„Hexen haben keine Lobby“
Historiker, ein Heimatkundler und eine Marketingexpertin diskutieren über Traditionen
- Altusried 2022: Männer ziehen eine schreiende Frau, verkleidet als Hexe, in einen Käfig. Am Funkenfeuer wird wenig später eine ähnlich aussehende Puppe auf dem Feuer verbrannt. Medien berichten und bringen so ein schon lange polarisierendes Thema erneut zur Diskussion: Eine Hexe auf dem Funken – muss das sein?
Freudenfeuer, Frühlingsfeuer, Rosenfeuer, Scheibensonntag oder Funkenfeuer – jedes Dorf hat seine eigenen Bräuche und Namen, aber eins ist überall gleich: Am Wochenende nach Aschermittwoch gibt es ein großes Feuer. Die Dorfgemeinschaft versammelt sich, sie isst, trinkt und verabschiedet den Winter. Oft wird eine frauenähnliche Puppe, die sogenannte Funkenhexe, auf dem Feuer verbrannt. Im vergangenen Jahr hat Altusried darauf verzichtet und unter dem Motto „Hier brennen unsere Traditionen“eine riesige Schneef locke angezündet. Auch das erntete Kritik, erzählte eine Zuschauerin beim bewegten Donnerstag im Kempten Museum. Dort diskutierten Experten auf dem Podium das Thema.
Wolfgang Sutter vom Heimatverein Niederstaufen erinnert sich an Funkenfeuer ohne Hexe, als er noch Kind war. Die Bräuche änderten sich über die Jahre, die Feuer wurden größer und irgendwann kamen die Hexen dazu. Es sei eine Tradition, die über Generationen weitergegeben wurde, die sich aber durchaus auch wandeln könne.
Traditionen wie Scheibenwerfen und Funken-küchle essen pflegten Menschen über Generationen hinweg, sagt Simone Zehnpfennig, Pressesprecherin der Allgäu Gmbh. Eine Hexe wolle das Unternehmen nicht verbieten, aber die Diskussionen umgehen. Bilder von Hexenpuppen auf dem Funken sind deshalb nicht mehr Teil von Werbematerialien.
Manfred Tschaiker aus dem benachbarten Vorarlberg (Österreich) sieht den Brauch als Teil der Landesidentität – aber ohne Hexe. Er ist Historiker und forscht über Hexen im Allgäu. Seit 30 Jahren appelliert er an Organisatoren, sich mit der historischen Geschichte der Funkenhexe zu beschäftigen, um dann zu verstehen, dass eine Hexe auf dem Funkenfeuer „weit weg ist, von dem, wie unsere Vorfahren den Funken praktizierten“.

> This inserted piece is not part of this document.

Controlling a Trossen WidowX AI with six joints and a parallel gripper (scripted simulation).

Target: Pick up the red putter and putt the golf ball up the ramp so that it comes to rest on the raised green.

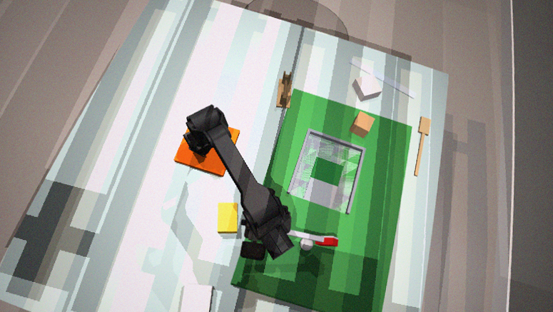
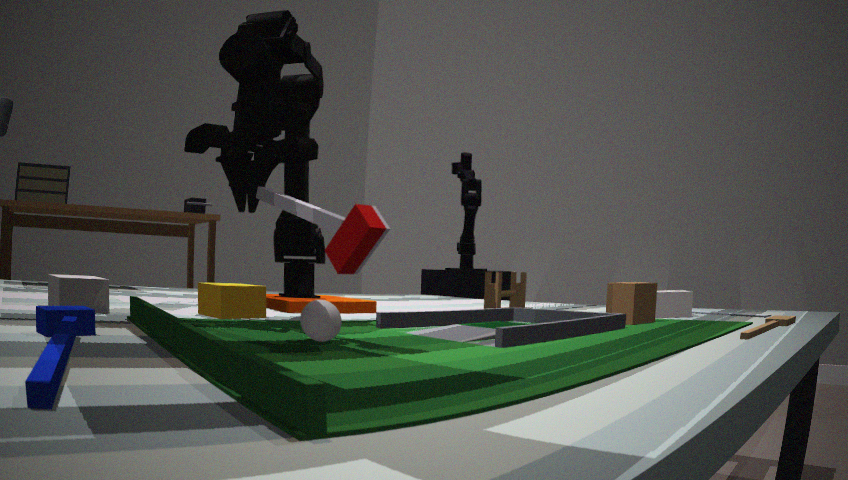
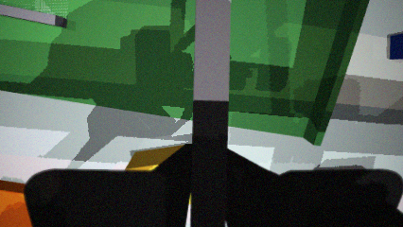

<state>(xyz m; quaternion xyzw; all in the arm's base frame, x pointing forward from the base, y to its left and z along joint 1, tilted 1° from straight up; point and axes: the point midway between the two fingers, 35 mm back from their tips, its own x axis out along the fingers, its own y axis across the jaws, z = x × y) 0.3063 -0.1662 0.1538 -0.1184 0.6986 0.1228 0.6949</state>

Ein Zuschauer sagt, dass Regeln nicht den Spaß nehmen sollen: „Buben zündeln halt gerne.“– „Mädels übrigens auch“, sagt eine andere Zuschauerin. Aber sie habe erlebt, dass auch Kinder es komisch finden, eine menschenähnliche Figur auf dem Funkenfeuer zu sehen. Die Kernaussage des Funkens sei eine positive, erklärt Tschaiker, nämlich den Übergang in den Frühling zu feiern. Eine Hexe zu verbrennen, sieht er als „Verherrlichung von Vernichtung“. Auf einen Zuschauer, der sich für eine Funkenhexe ausspricht, ist die Oberallgäuer Historikerin Veronika Heilmannseder,
die den Abend moderiert, nicht eingegangen.
Beim bewegten Donnerstag wurde in der Einladung auf das Wort „Hexe“verzichtet. Das Wort zu nutzen, erklärt Heilmannseder, wäre eine Bestätigung an den Glauben, dass es Hexen tatsächlich gab. Was es gab, sagt sie, waren unschuldige Frauen, Männer und Kinder, denen man den Pakt mit dem Teufel vorwarf. Sie seien auf brutale Weise verfolgt, gefoltert und verbrannt worden. „Die Hexen haben keine Lobby“, sagt Manfred Tschaiker. So erkläre er sich, weshalb so unsensibel mit dem Thema umgegangen werde. Als Marketingstrategie kam die Hexe, inspiriert von der Märchenhexe, aufs Funkenfeuer, erklärt Tschaiker. Mehr Menschen sollten sich im 20. Jahrhundert, nachdem der Trend zu den Funken abgeflacht war, für die Feuer begeistern. Dass es um reine Werbezwecke ging, ändere nicht, dass dieser Brauch an „massive Verbrechen“erinnere, sagt Veronika Heilmannseder.